>>
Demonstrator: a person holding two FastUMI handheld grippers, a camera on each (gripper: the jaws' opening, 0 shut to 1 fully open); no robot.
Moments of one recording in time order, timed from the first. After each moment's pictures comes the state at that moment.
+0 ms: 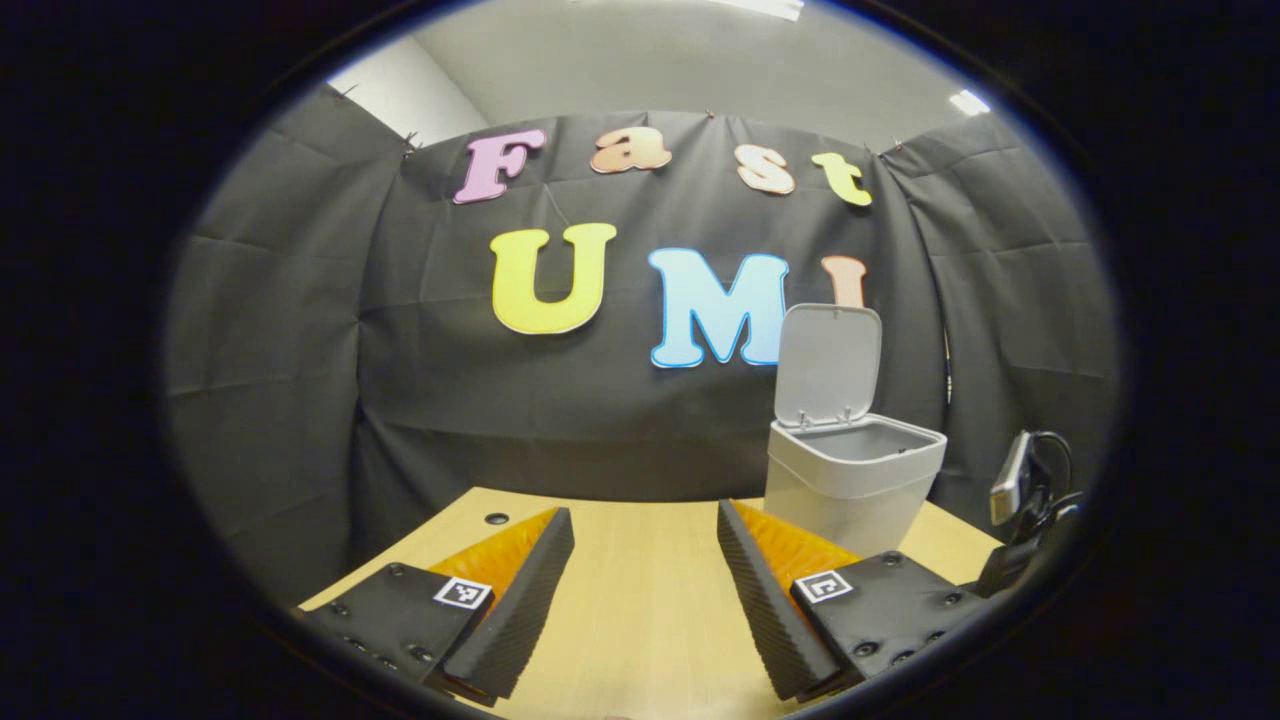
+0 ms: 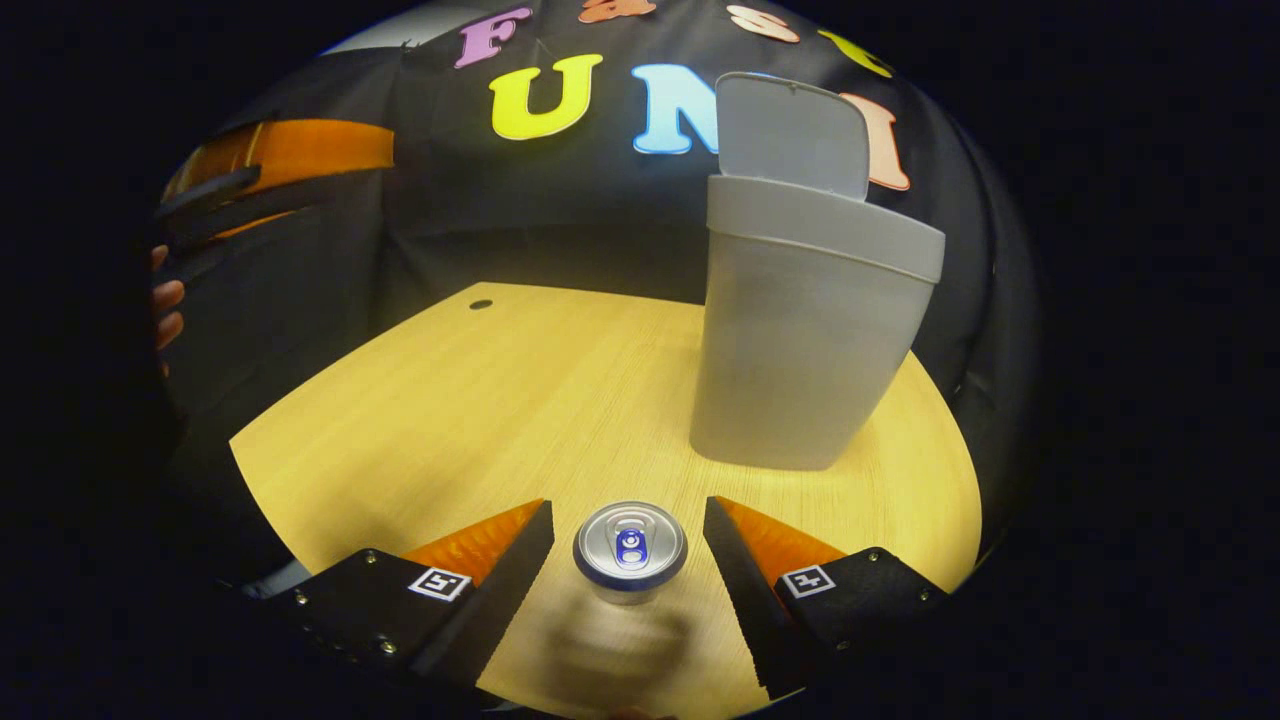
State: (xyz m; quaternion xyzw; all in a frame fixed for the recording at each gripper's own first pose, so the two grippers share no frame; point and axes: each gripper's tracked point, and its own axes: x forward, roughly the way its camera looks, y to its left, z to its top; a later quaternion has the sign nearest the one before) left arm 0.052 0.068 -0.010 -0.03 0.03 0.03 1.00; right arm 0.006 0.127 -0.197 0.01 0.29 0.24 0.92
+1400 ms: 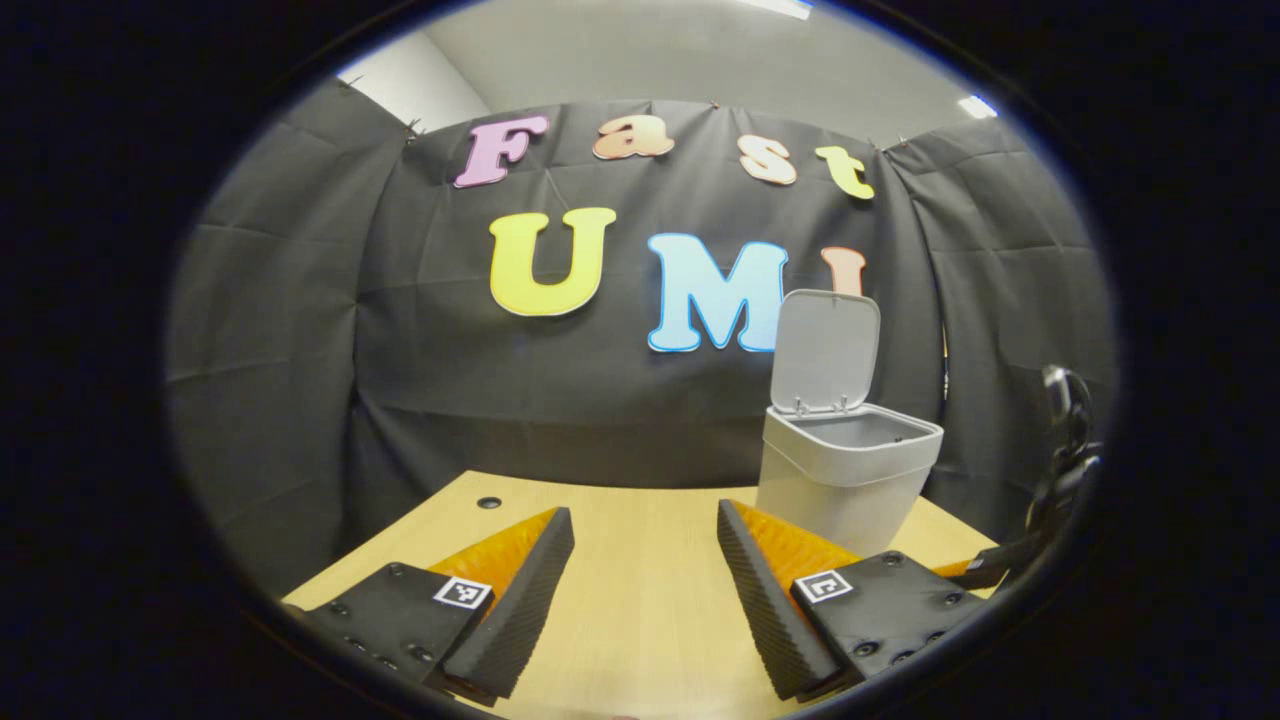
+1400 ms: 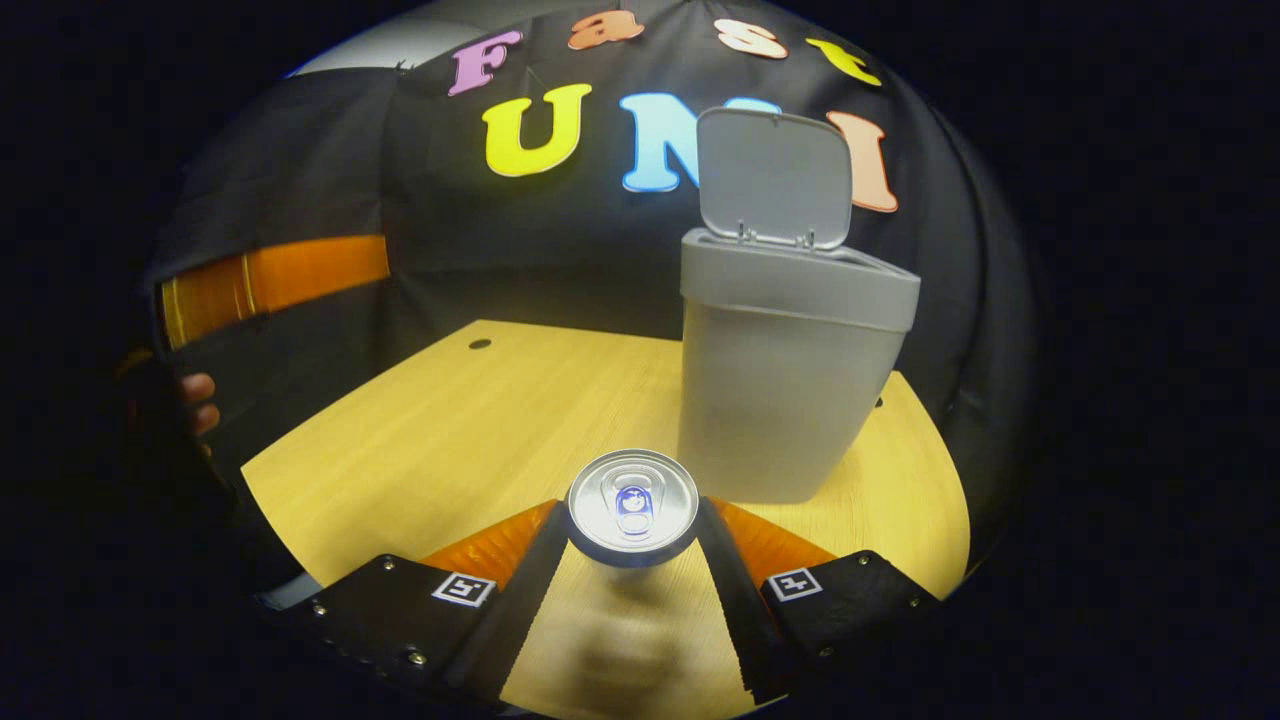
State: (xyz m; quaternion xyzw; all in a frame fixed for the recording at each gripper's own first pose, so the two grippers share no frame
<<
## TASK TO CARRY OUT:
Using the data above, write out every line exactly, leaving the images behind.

## ANSWER FOR THE TASK:
Demonstrator: a person holding two FastUMI handheld grippers, a camera on each (gripper: the jaws' opening, 0 shut to 1 fully open); no robot.
Moments of one recording in time order, timed from the first. After each moment's pictures comes the state at that moment.
+0 ms: 
+0 ms: 
State: (xyz m; quaternion xyzw; all in a frame fixed for the recording at each gripper's own first pose, so the two grippers share no frame; point and axes: each gripper's tracked point, and its own axes: x forward, roughly the way its camera looks, y to its left, z to its top; a later quaternion has the sign nearest the one before) left arm 0.052 0.068 -0.010 -0.03 0.03 0.03 1.00; right arm 0.006 0.127 -0.197 0.01 0.29 0.24 0.92
+1400 ms: 
+1400 ms: 
State: (xyz m; quaternion xyzw; all in a frame fixed for the recording at each gripper's own first pose, so the two grippers share no frame

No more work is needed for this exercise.